All the best and let us know how you progress

DeepSpeech never predicts <unk>, it simply does not explore beams that lead to out of vocabulary words.

FWIW, we don’t use this option and KenLM’s documentation explicitly warns against using it: estimation . kenlm . code . Kenneth Heafield

Thank you very much for your replies. So, what I understand in general, DeepSpeech is not suitable for small vocabulary command and control systems? (as I believe OOV rejection should be important part of such system).
@othiele: I already read lot of different posts, but none of them was explicitly focused on OOV rejection. I’ll experiment with the alpha/beta.
@reuben: I’ve read the KenLM estimation page, but the only warning I see there says “The --interpolate_unigrams 0 option emulates SRILM’s behavior but gives large <unk> probability so it should probably not be used.” But as having high weights for <unk> seemed right for my application, I ignored that warning. Beside this, is there any other reason not to use --interpolate_unigrams 0?

If you are into coding, you could change the code to only take beams (paths in the lm) that have a certain percentage or match some other criteria and return UNK otherwise. It is just not how beam search currently works.

That sounds like a good approach, I’ll see what I can do. Once again, thank you for your help :slight_smile:

Several people have already built small vocabulary command and control systems on top of DeepSpeech (and talked about it on this forum), so I don’t know what leads you to this impression.

Could you give more details what problems you ran into with the simplest approach? Basically your first approach, but without --interpolate_unigrams, and maybe use lm_optimizer.py as well to eliminate the possibility of having particularly bad hyperparameters out of bad luck.

Sorry Reuben, it’s just my expectations and understanding of things that was wrong, I didn’t want to be impolite.
I read the related topics, but I would expect an engine that’s suitable for command and control application to have a built-in way to indicate that it can’t recognize a valid command. I.e. if the output of transcription (before being processed and corrected by the language model) can’t be fit into the words inside the vocabulary with certain confidence, it should be discarded as out of vocabulary.
I think I will just use the information I have already described - if the recognized output is just a bag of unigrams instead of a full phrase from the training corpus, I will label it as out of vocabulary.

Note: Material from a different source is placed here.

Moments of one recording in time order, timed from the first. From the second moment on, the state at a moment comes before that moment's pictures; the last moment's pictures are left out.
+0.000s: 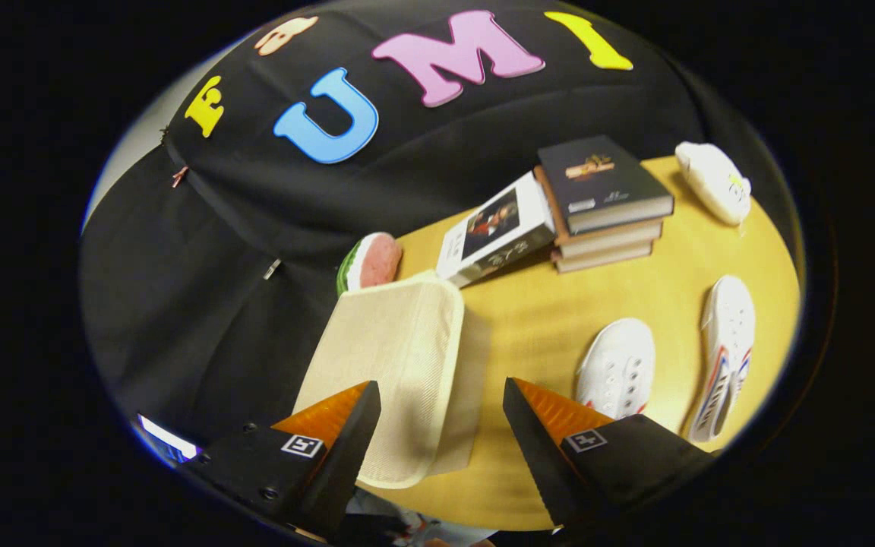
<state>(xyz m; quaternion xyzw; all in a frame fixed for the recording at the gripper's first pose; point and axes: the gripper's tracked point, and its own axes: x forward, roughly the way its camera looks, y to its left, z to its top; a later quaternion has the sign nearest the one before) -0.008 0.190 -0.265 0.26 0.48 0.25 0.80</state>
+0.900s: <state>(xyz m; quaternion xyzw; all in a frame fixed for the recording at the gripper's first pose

Also, I wasn’t aware of the method sttWithMetadata() Python method which returns the confidence scores for transcriptions, so it’s helpful for my purposes. Now stuff looks better to me, I do apologize for not noticing earlier.

@reuben I thought the confidence value is only a measure of the acoustic model, so it shouldn’t change for different language models or how do they relate?

Better late than never :slight_smile: For future reference, the confidence score in the metadata reflects the result of the beam search and therefore measures both the acoustic model and the language model.